What needs to be done –
Word for word, restate the records that come next, omitting the images.

- Opening Delimiter -

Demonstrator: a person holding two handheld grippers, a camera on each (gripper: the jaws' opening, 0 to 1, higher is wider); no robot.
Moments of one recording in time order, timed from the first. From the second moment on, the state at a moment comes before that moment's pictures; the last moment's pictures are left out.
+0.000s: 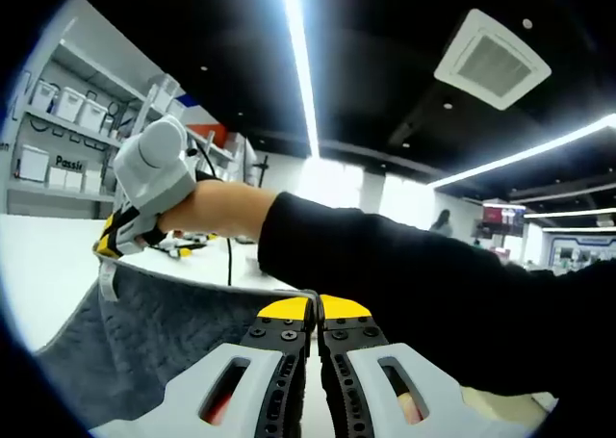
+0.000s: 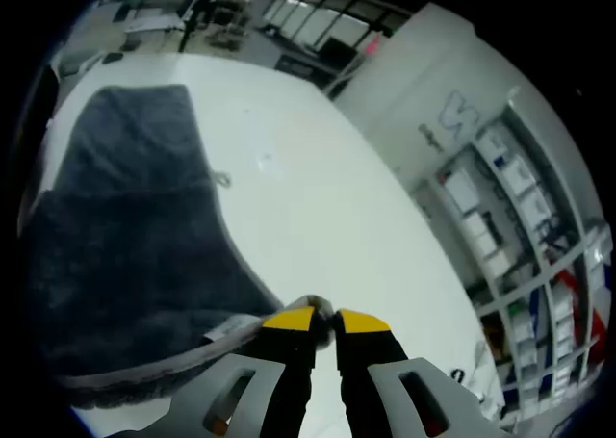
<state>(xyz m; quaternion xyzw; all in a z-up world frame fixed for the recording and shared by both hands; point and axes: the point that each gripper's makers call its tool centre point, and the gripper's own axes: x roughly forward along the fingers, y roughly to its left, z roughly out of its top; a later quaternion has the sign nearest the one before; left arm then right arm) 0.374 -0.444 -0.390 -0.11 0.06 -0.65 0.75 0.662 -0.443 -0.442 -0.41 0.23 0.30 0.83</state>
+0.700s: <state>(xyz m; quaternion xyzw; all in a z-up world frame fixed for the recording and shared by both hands) 0.378 -0.488 -0.436 -0.12 0.12 -0.65 0.74 0.643 -0.475 -0.497 -0.41 0.26 0.29 0.83</state>
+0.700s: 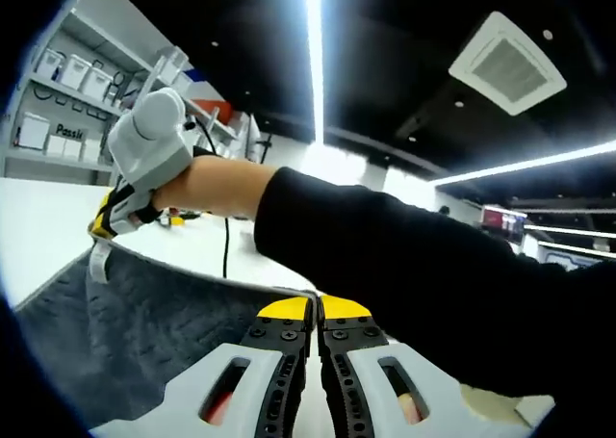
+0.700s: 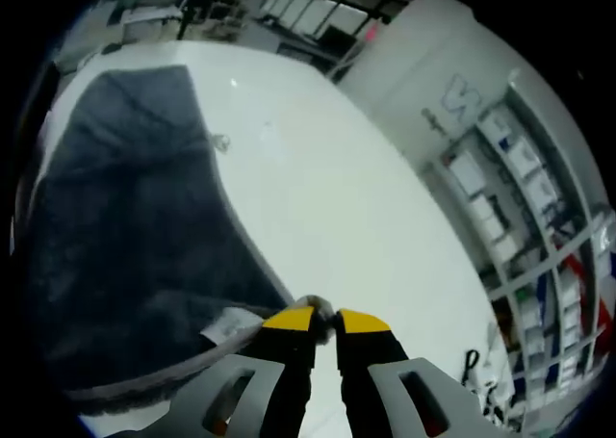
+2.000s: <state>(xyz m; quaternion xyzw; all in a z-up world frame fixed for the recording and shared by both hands) 0.374 -0.547 -0.547 -0.07 0.22 -0.65 0.72 0.666 -0.518 -0.579 -0.37 0.32 0.31 0.82</state>
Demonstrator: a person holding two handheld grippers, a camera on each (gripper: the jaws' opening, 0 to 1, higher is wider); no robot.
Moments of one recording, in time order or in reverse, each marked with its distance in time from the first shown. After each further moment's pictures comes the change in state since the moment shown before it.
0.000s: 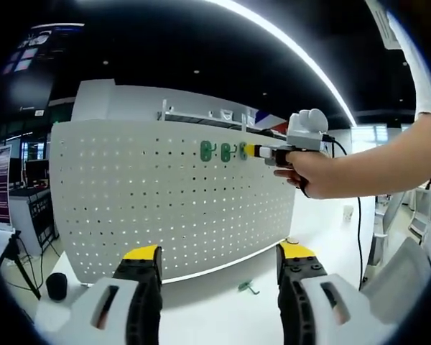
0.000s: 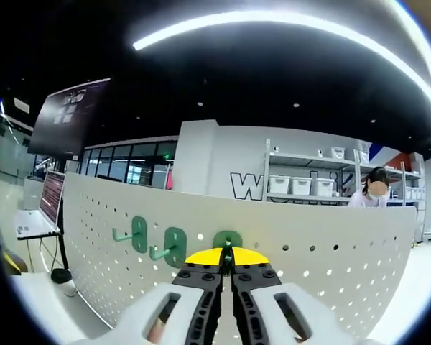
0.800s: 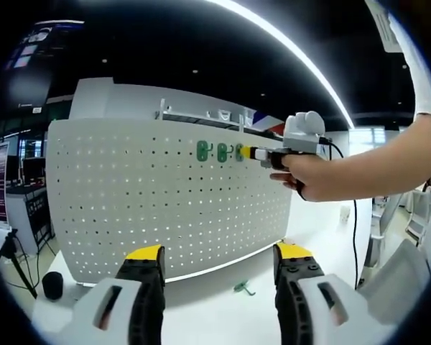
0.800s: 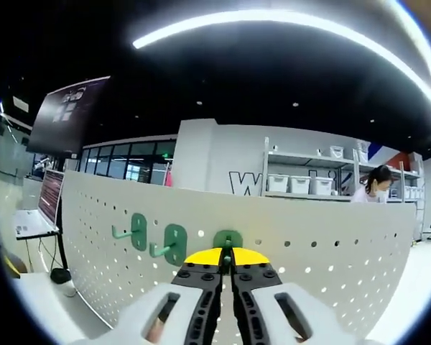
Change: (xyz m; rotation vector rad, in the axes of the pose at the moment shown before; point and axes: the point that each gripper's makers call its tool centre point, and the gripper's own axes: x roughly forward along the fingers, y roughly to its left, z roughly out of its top) left arm 0.002 -0.004 0.002 -0.011 -0.004 -0.021; right arm 0.003 0.001 -0.004 0.026 0.026 -0.018
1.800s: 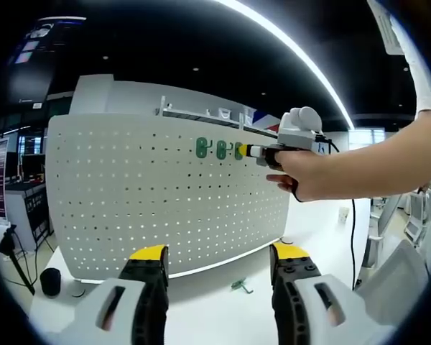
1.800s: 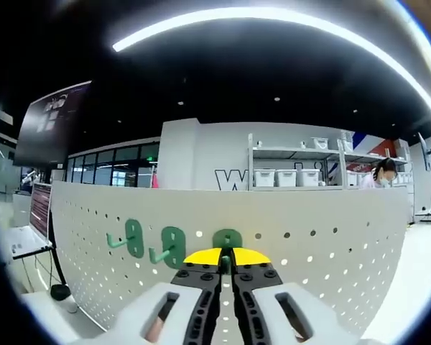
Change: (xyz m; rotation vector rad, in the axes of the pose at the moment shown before) left arm -0.001 -0.001 -0.004 -0.012 0.010 -0.005; right arm -0.003 -0.001 -0.005 0.065 0.004 -0.064
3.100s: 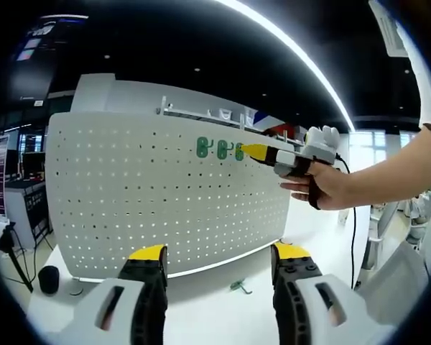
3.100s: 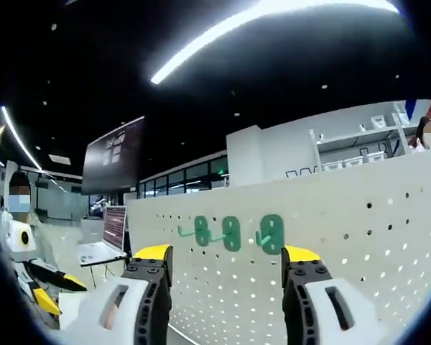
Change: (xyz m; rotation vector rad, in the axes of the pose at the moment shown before) left arm 0.002 -0.001 -0.001 -0.008 -0.004 -0.004; right arm -0.043 0.035 0.000 0.157 -0.068 0.474
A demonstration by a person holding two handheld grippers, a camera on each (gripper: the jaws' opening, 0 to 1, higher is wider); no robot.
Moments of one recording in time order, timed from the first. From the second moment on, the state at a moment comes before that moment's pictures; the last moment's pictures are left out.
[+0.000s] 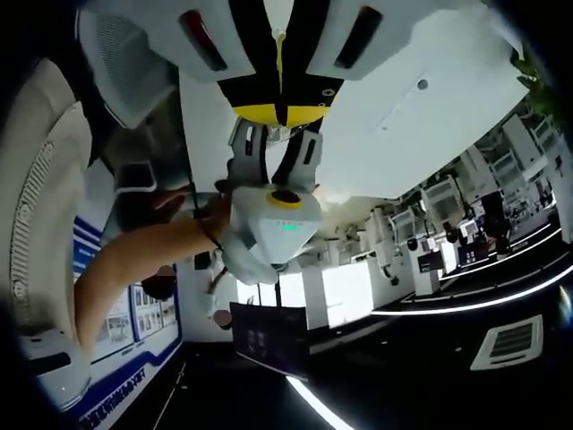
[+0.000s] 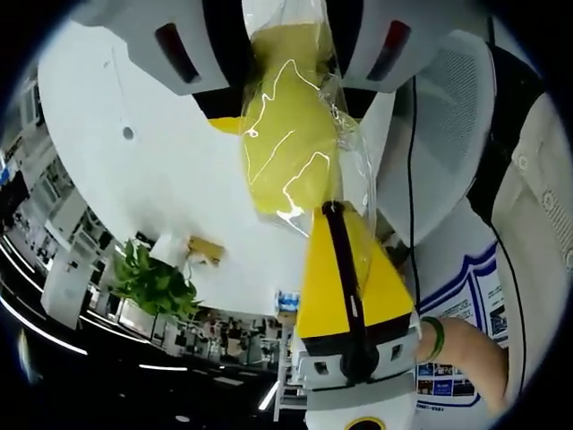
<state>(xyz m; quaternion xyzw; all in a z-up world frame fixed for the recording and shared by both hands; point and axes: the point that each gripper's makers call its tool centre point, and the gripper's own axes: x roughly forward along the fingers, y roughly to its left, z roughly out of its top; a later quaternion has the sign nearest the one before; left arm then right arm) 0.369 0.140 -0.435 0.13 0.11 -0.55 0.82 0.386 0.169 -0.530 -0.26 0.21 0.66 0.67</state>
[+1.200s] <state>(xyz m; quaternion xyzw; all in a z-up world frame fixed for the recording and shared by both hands) 0.365 0.142 -0.450 0.09 0.13 -0.56 0.81 0.378 0.166 -0.542 -0.25 0.21 0.65 0.68</state>
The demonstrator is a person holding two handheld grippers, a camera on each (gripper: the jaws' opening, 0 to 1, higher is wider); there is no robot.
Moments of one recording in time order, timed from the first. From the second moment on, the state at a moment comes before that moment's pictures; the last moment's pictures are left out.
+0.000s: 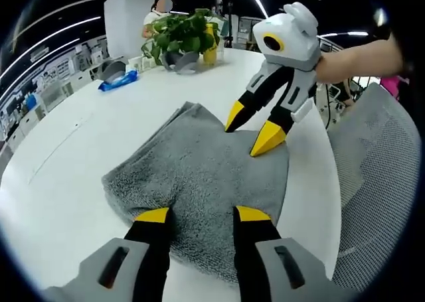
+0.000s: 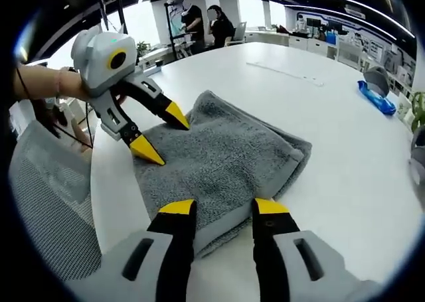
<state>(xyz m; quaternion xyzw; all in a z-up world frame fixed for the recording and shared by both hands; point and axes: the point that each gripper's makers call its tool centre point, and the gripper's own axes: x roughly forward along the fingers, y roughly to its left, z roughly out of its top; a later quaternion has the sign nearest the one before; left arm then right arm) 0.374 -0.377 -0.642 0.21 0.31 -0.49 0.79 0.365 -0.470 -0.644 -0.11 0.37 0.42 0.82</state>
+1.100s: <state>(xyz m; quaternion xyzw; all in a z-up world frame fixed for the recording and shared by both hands) 0.370 -0.327 -0.555 0.02 0.25 -0.39 0.88 0.373 -0.492 -0.575 -0.07 0.28 0.37 0.88</state>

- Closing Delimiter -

Written solution –
Demonstrator: a person holding two handheld grippers, a camera on each (gripper: the jaws' opening, 0 to 1, higher is wider); no robot.
Moments of one recording in time order, timed from the first. From the second moment on, the state at a moment comes before that moment's pictures; the last moment's pictures are left out.
+0.000s: 
+0.000s: 
<state>(xyz m; quaternion xyzw; all in a z-up world frame fixed for the recording and shared by both hands; point and axes: the point that each gripper's makers call its tool centre point, and the gripper's own axes: x roughly forward along the fingers, y roughly to its left, z roughly out of its top; a later quaternion has the sign nearest the one before; left arm then right arm) 0.374 -0.444 -0.390 -0.11 0.06 -0.65 0.75 0.662 -0.443 -0.442 -0.41 0.23 0.30 0.83</state>
+0.700s: <state>(xyz m; quaternion xyzw; all in a z-up world frame fixed for the recording and shared by both hands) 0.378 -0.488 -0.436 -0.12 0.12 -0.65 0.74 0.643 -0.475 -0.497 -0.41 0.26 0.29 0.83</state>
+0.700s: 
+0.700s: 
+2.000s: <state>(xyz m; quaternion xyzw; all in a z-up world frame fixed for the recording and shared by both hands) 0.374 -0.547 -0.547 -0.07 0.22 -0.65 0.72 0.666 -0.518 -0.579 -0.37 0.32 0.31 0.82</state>
Demonstrator: a person holding two handheld grippers, a camera on each (gripper: the jaws' opening, 0 to 1, higher is wider); no robot.
Moments of one recording, in time order or in reverse, each marked with its distance in time from the first shown. After each further moment's pictures comes the change in state since the moment shown before it.
0.000s: 
0.000s: 
0.800s: 
0.800s: 
Change: (xyz m; rotation vector rad, in the axes of the pose at the moment shown before; point and axes: the point that each gripper's makers call its tool centre point, and the gripper's own axes: x roughly forward along the fingers, y roughly to its left, z roughly out of its top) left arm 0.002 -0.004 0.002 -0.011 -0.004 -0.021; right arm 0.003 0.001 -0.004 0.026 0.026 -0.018
1.800s: 
1.800s: 
Change: (xyz m; rotation vector rad, in the axes of the pose at the moment shown before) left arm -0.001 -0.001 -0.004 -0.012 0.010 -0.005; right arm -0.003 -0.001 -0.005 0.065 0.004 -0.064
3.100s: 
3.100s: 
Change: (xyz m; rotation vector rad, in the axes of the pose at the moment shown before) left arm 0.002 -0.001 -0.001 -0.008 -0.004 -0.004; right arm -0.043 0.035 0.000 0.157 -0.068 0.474
A demonstration by a person holding two handheld grippers, a camera on each (gripper: the jaws' opening, 0 to 1, higher is wider); no robot.
Moments of one recording in time order, timed from the first. From the second moment on, the state at a moment comes before that moment's pictures; the last moment's pictures are left out.
[+0.000s] 
[+0.000s] 
<state>(xyz m; quaternion xyzw; all in a z-up world frame fixed for the recording and shared by both hands; point and axes: the point that each gripper's makers call its tool centre point, and the gripper's own axes: x roughly forward along the fingers, y roughly to its left, z roughly out of its top; a later quaternion has the sign nearest the one before; left arm then right arm) 0.369 0.140 -0.435 0.13 0.11 -0.55 0.82 0.386 0.169 -0.530 -0.26 0.21 0.66 0.67</state>
[+1.200s] <state>(xyz m; quaternion xyzw; all in a z-up world frame fixed for the recording and shared by both hands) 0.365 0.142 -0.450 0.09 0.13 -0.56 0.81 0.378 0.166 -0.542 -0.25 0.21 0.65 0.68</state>
The demonstrator is a person holding two handheld grippers, a camera on each (gripper: the jaws' opening, 0 to 1, higher is wider); there is no robot.
Moments of one recording in time order, timed from the first. From the second moment on, the state at a moment comes before that moment's pictures; the last moment's pictures are left out.
+0.000s: 
+0.000s: 
<state>(xyz m; quaternion xyzw; all in a z-up world frame fixed for the recording and shared by both hands; point and axes: the point that each gripper's makers call its tool centre point, and the gripper's own axes: x roughly forward along the fingers, y roughly to its left, z roughly out of its top; a later quaternion has the sign nearest the one before; left arm then right arm) 0.374 -0.377 -0.642 0.21 0.31 -0.49 0.79 0.365 -0.470 -0.644 -0.11 0.37 0.42 0.82</state>
+1.100s: <state>(xyz m; quaternion xyzw; all in a z-up world frame fixed for the recording and shared by both hands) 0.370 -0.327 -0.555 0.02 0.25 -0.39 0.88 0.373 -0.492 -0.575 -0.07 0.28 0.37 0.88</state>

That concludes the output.